Please, without any pictures, transcribe the lines from the one holding "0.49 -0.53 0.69" to the end of the listing, both ends included.

▶ _RAW DATA_
──────────

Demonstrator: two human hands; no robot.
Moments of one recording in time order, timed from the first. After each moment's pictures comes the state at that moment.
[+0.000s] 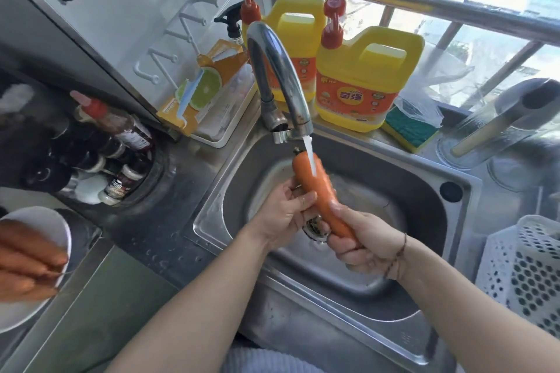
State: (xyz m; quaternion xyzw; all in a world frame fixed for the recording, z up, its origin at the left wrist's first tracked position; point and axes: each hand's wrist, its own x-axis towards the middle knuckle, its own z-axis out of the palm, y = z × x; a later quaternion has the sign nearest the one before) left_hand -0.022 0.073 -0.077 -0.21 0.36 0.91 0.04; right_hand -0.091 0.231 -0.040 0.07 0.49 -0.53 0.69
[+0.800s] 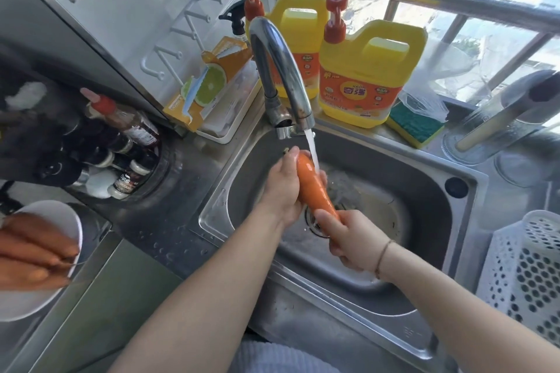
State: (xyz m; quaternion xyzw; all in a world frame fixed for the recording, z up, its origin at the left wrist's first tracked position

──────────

▶ _OUTPUT FOR THIS TASK_
State: (xyz m; quaternion xyzw; all in a world frame fixed for the recording, z up, its origin at the left wrist's first tracked position; point and axes: each hand's wrist, its own x-axis towards the middle knuckle, its own z-axis out of the palm, y = z × x; a later quaternion has the sign nearest the one before) left_hand -0.022 0.073 -0.077 -0.21 0.36 0.91 0.04; right_hand -0.091 0.231 -0.040 0.07 0.49 -0.53 0.69
[+0.800s] 
State: (xyz m; quaternion xyzw; all in a world frame fixed for the recording, z up, its origin at the left wrist's first tracked position

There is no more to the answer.